:: Problem requirements ::
Nothing outside the range is wanted. Repeat exactly the lines below from the one with "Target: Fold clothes" through the one with "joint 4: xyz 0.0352".

:: Dataset entries ::
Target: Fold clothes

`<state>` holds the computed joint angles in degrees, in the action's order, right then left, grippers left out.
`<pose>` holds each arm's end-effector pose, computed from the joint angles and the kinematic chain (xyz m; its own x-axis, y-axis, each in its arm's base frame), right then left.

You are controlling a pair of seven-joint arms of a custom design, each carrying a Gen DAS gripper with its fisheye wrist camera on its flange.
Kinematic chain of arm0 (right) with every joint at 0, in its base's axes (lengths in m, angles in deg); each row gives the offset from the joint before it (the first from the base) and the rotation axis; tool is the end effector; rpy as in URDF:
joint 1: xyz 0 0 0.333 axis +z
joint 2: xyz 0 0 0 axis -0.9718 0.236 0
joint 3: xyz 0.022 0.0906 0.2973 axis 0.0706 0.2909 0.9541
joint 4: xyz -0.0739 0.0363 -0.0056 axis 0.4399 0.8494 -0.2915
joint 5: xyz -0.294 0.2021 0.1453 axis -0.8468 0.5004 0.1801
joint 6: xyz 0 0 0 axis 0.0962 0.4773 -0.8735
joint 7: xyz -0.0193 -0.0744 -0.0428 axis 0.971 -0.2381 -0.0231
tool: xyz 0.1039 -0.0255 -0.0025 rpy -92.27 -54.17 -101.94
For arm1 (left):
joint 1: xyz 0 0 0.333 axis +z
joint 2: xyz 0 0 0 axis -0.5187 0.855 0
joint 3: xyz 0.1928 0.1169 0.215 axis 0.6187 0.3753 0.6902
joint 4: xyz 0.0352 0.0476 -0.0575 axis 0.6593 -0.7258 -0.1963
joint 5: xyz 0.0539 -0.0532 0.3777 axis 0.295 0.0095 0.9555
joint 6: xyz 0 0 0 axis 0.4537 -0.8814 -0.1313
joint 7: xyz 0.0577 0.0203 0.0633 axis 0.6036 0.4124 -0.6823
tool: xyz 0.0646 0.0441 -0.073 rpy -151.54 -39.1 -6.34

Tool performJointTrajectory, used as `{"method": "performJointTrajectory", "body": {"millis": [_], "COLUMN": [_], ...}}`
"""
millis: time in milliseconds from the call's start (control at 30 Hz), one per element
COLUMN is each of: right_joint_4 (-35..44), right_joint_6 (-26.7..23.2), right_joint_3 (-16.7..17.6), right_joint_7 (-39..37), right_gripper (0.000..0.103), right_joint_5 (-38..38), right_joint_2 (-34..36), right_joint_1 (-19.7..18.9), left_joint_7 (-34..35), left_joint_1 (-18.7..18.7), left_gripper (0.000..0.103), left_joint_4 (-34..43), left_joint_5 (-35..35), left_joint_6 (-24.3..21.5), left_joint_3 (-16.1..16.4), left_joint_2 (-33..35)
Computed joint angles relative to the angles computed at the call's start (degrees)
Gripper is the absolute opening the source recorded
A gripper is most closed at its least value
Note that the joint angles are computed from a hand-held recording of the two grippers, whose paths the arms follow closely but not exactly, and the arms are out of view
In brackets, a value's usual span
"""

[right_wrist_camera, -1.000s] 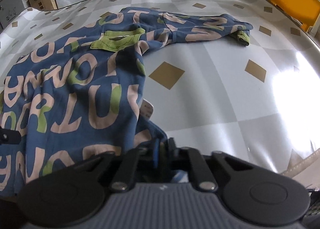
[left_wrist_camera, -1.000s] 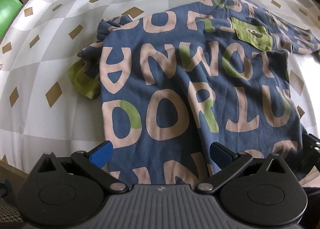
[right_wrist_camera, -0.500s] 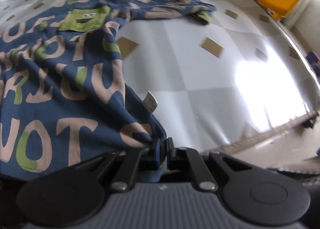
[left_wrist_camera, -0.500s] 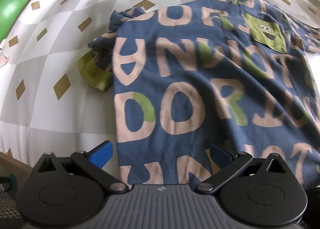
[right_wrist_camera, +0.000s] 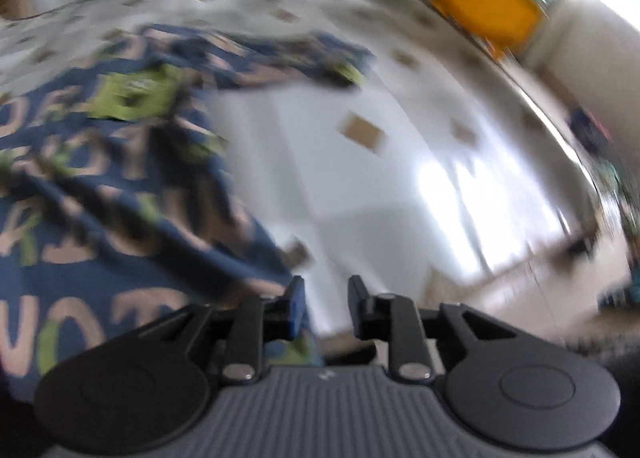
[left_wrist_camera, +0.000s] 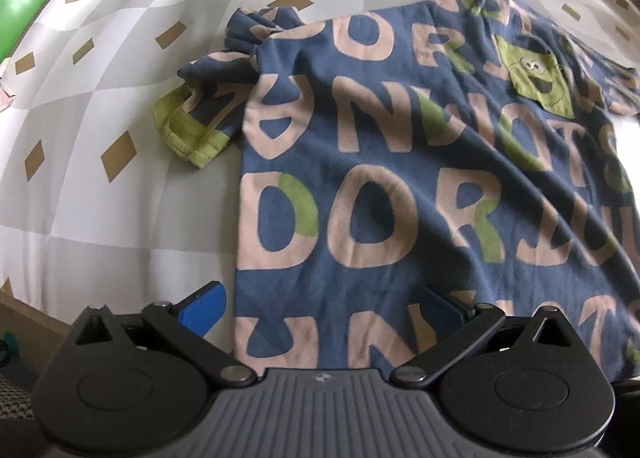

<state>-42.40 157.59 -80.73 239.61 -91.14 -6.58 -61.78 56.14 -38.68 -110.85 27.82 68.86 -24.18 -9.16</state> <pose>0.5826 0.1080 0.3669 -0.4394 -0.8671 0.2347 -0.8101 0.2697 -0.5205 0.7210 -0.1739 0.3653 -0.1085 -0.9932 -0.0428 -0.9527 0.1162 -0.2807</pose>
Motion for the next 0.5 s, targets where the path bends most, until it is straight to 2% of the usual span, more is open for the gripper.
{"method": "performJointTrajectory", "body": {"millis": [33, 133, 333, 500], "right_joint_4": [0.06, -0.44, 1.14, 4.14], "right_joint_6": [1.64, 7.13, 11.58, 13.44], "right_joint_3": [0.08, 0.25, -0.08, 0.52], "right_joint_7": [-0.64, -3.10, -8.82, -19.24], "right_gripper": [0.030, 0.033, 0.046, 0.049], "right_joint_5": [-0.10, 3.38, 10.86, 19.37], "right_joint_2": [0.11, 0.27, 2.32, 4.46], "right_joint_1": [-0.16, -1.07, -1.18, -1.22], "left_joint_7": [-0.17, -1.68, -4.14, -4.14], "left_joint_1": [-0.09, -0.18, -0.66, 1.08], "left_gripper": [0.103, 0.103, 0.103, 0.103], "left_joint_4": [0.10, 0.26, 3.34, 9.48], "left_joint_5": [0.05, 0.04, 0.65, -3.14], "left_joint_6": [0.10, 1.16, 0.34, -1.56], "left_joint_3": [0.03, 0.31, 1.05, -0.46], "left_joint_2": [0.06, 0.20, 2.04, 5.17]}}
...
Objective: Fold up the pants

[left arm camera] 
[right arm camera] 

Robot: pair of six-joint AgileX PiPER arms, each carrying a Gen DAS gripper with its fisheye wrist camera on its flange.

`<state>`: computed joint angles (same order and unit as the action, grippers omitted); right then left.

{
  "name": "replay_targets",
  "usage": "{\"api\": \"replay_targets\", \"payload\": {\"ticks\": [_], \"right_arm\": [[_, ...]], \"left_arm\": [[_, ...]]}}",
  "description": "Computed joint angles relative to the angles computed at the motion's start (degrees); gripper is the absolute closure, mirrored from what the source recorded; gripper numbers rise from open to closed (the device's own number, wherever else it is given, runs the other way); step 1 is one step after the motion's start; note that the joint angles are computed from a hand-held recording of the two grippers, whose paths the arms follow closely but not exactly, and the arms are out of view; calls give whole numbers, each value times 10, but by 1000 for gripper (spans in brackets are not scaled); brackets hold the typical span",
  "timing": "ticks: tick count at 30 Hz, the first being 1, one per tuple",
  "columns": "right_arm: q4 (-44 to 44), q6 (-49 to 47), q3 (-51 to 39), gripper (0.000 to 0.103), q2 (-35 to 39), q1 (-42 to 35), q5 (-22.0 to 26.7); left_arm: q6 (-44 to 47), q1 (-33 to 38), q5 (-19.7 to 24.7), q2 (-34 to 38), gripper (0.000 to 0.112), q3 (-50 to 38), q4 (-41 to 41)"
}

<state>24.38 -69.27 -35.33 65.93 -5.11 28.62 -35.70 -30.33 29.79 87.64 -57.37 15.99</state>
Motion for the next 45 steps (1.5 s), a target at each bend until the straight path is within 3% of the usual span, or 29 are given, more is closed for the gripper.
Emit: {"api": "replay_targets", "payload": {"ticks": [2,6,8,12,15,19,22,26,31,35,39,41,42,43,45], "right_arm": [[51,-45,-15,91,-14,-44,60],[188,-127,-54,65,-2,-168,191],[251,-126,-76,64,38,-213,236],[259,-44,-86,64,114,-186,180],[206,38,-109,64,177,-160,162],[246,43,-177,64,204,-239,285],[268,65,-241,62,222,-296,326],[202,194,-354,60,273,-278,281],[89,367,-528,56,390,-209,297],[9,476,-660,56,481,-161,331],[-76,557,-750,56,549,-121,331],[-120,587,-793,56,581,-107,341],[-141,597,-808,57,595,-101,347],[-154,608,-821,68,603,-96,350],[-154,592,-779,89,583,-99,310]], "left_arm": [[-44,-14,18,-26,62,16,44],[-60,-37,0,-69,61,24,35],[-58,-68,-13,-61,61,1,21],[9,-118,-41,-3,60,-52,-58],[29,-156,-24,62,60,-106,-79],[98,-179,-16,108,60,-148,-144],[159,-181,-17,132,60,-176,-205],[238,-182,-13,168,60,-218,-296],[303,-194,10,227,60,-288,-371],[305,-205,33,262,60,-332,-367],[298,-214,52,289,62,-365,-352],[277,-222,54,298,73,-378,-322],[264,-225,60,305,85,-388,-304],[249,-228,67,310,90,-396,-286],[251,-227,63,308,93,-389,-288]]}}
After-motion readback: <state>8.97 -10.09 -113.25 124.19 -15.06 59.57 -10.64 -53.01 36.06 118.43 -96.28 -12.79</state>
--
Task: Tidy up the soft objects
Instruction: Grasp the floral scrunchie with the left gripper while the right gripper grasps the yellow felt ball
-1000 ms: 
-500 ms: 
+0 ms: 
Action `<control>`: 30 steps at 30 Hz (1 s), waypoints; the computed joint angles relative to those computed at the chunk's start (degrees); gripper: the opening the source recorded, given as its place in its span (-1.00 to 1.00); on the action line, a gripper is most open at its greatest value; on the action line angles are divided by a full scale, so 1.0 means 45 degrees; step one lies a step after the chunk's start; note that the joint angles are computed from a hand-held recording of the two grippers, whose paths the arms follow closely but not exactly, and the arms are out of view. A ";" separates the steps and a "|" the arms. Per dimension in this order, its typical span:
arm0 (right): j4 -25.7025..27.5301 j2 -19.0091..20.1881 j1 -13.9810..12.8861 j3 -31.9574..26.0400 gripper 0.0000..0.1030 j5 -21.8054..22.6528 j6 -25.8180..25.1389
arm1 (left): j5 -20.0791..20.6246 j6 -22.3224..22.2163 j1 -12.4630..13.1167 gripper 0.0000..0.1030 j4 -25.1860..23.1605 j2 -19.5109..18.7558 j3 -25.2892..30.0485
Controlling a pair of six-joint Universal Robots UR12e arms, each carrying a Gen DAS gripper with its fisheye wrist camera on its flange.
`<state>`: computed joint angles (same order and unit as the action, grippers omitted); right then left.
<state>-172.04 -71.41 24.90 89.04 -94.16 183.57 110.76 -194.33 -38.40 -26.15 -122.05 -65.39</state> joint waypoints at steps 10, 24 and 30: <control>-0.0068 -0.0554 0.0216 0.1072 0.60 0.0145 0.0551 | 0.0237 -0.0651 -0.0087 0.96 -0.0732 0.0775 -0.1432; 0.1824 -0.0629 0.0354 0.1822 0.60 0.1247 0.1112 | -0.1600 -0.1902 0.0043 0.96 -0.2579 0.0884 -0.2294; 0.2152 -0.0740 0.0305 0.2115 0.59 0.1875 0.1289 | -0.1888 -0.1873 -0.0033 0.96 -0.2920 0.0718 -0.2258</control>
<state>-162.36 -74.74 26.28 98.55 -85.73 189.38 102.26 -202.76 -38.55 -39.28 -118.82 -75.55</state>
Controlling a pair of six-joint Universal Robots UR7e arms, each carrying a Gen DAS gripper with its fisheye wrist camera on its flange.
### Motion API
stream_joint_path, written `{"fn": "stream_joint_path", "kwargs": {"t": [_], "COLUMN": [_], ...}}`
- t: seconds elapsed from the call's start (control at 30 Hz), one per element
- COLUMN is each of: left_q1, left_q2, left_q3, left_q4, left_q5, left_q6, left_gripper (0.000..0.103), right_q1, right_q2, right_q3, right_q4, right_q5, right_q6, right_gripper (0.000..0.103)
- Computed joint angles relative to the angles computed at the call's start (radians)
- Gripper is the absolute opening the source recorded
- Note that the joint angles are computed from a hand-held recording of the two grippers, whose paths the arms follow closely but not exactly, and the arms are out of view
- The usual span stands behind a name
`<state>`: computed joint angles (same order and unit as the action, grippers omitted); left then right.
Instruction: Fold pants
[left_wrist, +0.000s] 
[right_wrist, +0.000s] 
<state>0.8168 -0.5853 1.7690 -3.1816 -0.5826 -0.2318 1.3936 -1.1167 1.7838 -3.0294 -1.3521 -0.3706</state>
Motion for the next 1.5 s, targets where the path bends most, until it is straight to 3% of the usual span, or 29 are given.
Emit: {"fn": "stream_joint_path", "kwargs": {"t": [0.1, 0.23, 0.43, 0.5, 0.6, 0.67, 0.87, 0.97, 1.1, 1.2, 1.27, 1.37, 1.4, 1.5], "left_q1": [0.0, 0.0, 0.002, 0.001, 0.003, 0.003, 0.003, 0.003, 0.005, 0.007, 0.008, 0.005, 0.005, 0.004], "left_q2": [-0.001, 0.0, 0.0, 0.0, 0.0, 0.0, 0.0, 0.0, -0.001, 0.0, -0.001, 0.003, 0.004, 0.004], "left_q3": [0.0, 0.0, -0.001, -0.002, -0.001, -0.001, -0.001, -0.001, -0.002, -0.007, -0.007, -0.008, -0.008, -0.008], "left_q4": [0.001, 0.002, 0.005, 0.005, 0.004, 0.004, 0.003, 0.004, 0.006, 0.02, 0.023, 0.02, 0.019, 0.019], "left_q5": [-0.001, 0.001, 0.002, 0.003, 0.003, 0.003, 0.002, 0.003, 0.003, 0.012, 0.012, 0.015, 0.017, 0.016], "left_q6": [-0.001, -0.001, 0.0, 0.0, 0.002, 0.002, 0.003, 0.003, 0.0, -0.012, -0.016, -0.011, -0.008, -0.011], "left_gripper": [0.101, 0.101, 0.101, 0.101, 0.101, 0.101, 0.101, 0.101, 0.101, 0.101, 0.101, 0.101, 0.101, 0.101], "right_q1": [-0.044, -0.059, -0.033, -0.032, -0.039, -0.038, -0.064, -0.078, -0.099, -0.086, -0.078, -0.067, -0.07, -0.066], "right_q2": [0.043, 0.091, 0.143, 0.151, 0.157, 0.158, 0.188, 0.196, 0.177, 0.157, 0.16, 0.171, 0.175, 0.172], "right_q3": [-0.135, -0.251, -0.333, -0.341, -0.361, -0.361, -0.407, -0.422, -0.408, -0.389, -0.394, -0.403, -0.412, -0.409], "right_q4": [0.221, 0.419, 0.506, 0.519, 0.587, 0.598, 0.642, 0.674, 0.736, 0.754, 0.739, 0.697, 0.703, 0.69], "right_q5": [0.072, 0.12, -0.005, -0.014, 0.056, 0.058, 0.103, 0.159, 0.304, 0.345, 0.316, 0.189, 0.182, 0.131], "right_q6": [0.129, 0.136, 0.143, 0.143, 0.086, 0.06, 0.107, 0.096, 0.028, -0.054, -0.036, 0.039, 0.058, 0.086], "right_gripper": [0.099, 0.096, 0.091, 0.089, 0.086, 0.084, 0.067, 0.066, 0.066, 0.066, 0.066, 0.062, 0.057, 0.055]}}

:: Task response ::
Target: Fold clothes

`<state>` holds the computed joint angles in degrees, in the action's order, right then left, grippers left out.
`<pose>` holds each arm's end-effector pose, computed from the joint angles and the kinematic chain (xyz m; its own x-axis, y-axis, each in its arm's base frame), right then left.

You are controlling a pair of seven-joint arms of a custom design, each carrying a Gen DAS gripper with its fisheye wrist camera on its flange.
Kinematic chain of arm0 (right) with every joint at 0, in its base's axes (lengths in m, angles in deg); each row gives the offset from the joint before it (the first from the base) and the rotation axis; tool is the end effector; rpy as in URDF:
joint 1: xyz 0 0 0.333 axis +z
joint 2: xyz 0 0 0 axis -0.9718 0.236 0
joint 3: xyz 0.022 0.0906 0.2973 axis 0.0706 0.2909 0.9541
joint 4: xyz -0.0739 0.0363 -0.0056 axis 0.4399 0.8494 -0.2915
joint 5: xyz -0.294 0.2021 0.1453 axis -0.8468 0.5004 0.1801
joint 6: xyz 0 0 0 axis 0.0962 0.4773 -0.8735
joint 7: xyz -0.0193 -0.0744 -0.0428 axis 0.971 -0.2381 -0.0231
tool: xyz 0.1039 -0.0255 -0.0025 rpy -92.27 -54.17 -101.94
For arm1 (left):
joint 1: xyz 0 0 0.333 axis +z
joint 2: xyz 0 0 0 axis -0.5187 0.855 0
joint 3: xyz 0.1928 0.1169 0.215 axis 0.6187 0.3753 0.6902
joint 4: xyz 0.0352 0.0476 -0.0575 axis 0.6593 -0.7258 -0.1963

What the exercise asked for is complete.